- **Exercise prompt**:
State how many lines of the entries below hold the word "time"; reply with nothing but the number.

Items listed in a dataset
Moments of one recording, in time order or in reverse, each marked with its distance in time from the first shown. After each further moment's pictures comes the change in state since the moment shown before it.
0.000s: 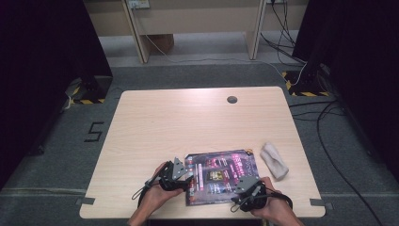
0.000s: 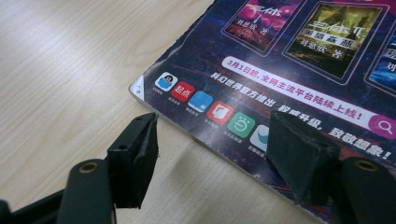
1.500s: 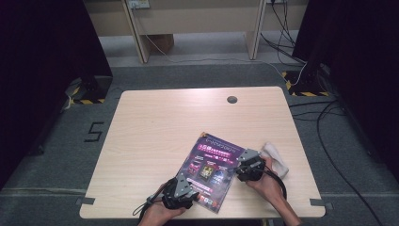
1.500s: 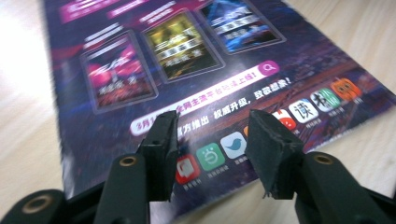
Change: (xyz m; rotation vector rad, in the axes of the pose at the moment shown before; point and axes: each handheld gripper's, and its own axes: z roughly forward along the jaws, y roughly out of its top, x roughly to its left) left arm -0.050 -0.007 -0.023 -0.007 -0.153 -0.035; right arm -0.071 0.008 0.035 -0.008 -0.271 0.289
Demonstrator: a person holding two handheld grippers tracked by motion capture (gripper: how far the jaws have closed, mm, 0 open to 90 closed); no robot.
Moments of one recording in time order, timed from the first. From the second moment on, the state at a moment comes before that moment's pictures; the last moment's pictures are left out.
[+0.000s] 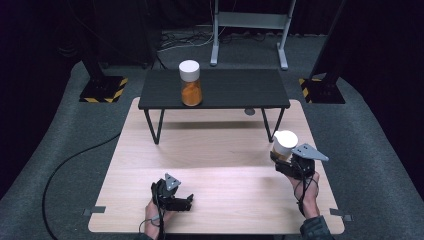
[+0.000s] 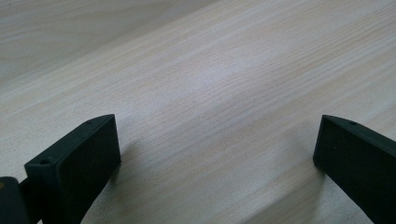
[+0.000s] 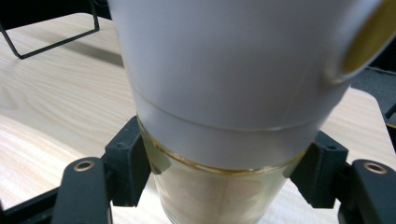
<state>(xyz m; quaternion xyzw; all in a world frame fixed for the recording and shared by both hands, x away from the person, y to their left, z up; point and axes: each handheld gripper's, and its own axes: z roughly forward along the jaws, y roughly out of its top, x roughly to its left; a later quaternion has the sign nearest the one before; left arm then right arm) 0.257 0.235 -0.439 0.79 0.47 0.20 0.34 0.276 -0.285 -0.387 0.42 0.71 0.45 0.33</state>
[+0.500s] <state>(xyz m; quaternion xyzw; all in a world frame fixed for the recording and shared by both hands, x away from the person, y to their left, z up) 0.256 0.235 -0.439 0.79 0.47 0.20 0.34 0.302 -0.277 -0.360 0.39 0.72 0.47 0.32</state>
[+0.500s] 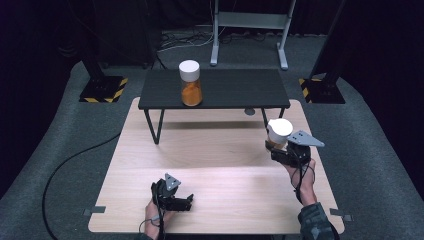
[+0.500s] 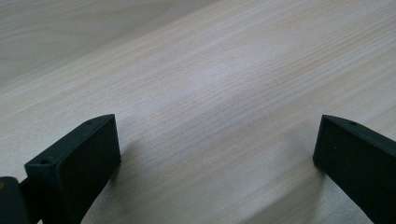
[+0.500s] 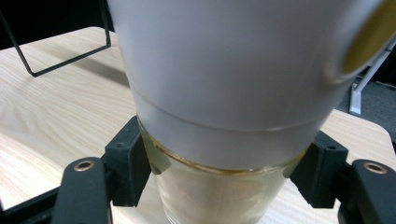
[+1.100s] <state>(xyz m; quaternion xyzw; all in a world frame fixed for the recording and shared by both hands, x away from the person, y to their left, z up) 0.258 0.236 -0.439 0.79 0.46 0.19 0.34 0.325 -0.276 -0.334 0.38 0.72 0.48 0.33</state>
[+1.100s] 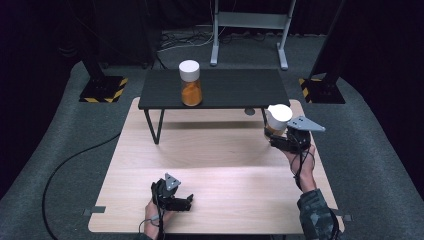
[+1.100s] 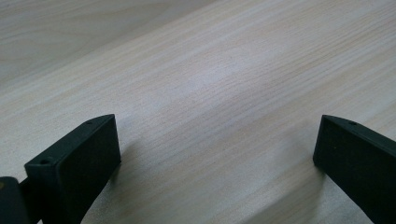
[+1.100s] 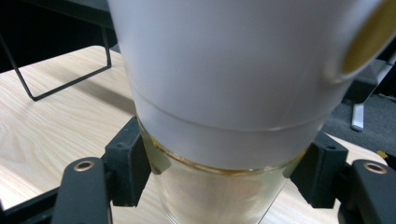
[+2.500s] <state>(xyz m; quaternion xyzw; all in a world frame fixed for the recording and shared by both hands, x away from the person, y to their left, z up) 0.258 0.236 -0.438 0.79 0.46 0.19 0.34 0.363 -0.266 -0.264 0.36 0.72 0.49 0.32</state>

- **Answer space**:
2